A 15ª Promotoria de Justiça da Capital aguarda resposta da Assembleia Legislativa do Tocantins (Aleto) a um ofício que solicita informações detalhadas sobre o concurso público. A medida faz parte de procedimento administrativo do Ministério Público (MPE) instaurado para apurar possíveis irregularidades na aplicação da Lei de Cotas Raciais no certame.
APÓS DENÚNCIA
A investigação foi motivada por uma denúncia apresentada ao MPE, que alega a preterição de candidatos aprovados nas vagas reservadas para cotas para negros em favor de candidatos da ampla concorrência. A denúncia aponta que candidatos aprovados pela ampla concorrência teriam sido nomeados em vagas destinadas a pessoas negras, sem a devida conversão, citando, como exemplo, o caso de uma candidata no cargo de Policial Legislativo.
OFÍCIO À ALETO
Diante das alegações, o promotor Paulo Alexandre Rodrigues de Siqueira expediu na segunda-feira, 22, um ofício à Aleto, via Procuradoria-Geral da Assembleia, requisitando, no prazo de 10 dias úteis, a cópia integral do Ato Administrativo, a relação completa dos candidatos nomeados com a especificação da classificação geral e da forma de ingresso (ampla concorrência ou cota racial/PCD), além das autodeclarações e documentos comprobatórios utilizados e dos critérios adotados para a distribuição das vagas reservadas.

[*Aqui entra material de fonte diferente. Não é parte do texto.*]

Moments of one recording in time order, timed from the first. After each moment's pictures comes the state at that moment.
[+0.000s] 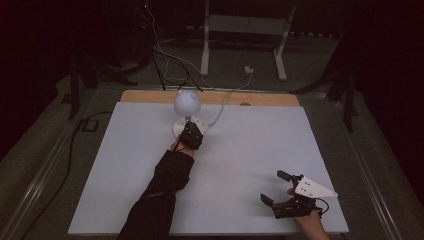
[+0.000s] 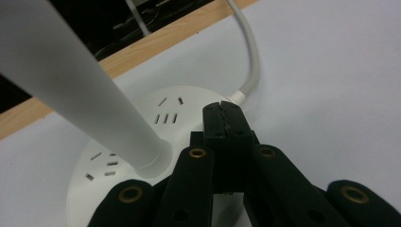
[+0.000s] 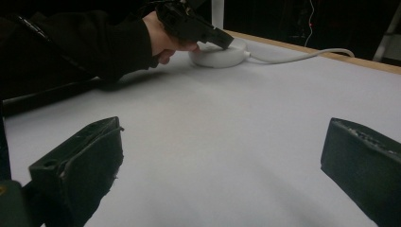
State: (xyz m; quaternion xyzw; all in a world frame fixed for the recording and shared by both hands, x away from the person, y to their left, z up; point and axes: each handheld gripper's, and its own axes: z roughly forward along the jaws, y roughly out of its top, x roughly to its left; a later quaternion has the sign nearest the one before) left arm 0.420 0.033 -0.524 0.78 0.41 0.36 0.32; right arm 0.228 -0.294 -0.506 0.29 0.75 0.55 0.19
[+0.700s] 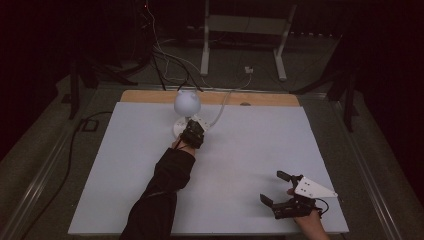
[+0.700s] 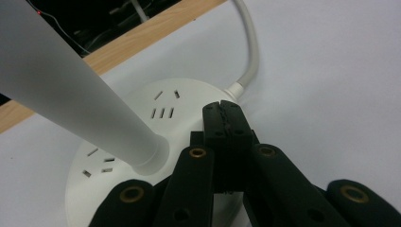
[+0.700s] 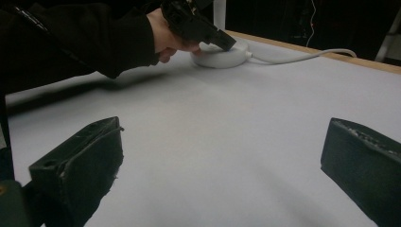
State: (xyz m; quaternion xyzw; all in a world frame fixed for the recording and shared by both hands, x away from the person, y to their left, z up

ESTATUTO DA IGUALDADE RACIAL
O Ministério Público reforça que, segundo a legislação é reservada aos negros a cota de 20% das vagas em concursos públicos federais, sendo essa norma aplicável a outros entes da federação que adotam políticas afirmativas. O Estatuto da Igualdade Racial (Lei 12.288 de 2010) também impõe ao poder público o dever de adotar medidas de promoção da igualdade racial no acesso a cargos públicos. O procedimento segue em andamento para a devida apuração dos fatos.